■ **WORK INSTRUCTION**: Filter this material down to the lines that contain the string "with", and return those lines.

■ **PROVIDED DATA**:
===

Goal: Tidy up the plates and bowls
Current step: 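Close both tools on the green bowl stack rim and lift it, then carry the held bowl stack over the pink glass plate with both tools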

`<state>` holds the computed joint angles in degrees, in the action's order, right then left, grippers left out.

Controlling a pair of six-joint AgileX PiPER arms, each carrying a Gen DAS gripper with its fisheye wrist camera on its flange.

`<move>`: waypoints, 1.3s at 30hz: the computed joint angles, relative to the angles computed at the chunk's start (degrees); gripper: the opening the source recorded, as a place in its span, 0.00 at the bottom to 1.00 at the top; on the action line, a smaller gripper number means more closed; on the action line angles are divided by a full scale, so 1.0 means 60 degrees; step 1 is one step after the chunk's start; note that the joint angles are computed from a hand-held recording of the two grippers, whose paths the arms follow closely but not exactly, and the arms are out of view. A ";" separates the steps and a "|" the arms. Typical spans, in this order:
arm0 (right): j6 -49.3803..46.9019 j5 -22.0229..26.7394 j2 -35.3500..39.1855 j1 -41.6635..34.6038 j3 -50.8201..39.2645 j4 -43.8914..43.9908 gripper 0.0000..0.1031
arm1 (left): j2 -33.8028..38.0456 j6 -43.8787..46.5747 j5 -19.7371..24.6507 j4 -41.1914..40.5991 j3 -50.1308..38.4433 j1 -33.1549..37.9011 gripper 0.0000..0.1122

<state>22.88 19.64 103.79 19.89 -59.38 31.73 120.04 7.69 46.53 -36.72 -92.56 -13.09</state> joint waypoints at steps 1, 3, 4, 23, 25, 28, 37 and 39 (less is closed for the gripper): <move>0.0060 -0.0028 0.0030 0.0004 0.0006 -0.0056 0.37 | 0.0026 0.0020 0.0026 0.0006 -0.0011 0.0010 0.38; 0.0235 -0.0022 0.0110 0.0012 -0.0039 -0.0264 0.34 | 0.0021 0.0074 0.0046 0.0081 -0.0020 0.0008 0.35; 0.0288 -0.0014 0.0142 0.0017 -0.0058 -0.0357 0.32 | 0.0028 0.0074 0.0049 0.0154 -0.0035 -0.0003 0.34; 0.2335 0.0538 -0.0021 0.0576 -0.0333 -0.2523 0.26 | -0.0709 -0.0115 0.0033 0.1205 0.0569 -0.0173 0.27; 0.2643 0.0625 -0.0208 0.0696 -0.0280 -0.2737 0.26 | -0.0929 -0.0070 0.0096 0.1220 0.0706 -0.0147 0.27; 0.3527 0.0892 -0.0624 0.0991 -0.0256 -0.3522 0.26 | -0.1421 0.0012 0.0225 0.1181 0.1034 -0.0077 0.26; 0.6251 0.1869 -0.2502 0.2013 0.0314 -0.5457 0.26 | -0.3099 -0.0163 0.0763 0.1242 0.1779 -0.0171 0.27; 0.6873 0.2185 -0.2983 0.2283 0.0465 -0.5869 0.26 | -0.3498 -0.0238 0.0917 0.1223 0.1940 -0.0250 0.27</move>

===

■ **REPLY TO THE EXERCISE**:
Current step: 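Close both tools on the green bowl stack rim and lift it, then carry the held bowl stack over the pink glass plate with both tools
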Controlling a pair of six-joint AgileX PiPER arms, each carrying a Gen DAS gripper with its fisheye wrist camera on its flange.

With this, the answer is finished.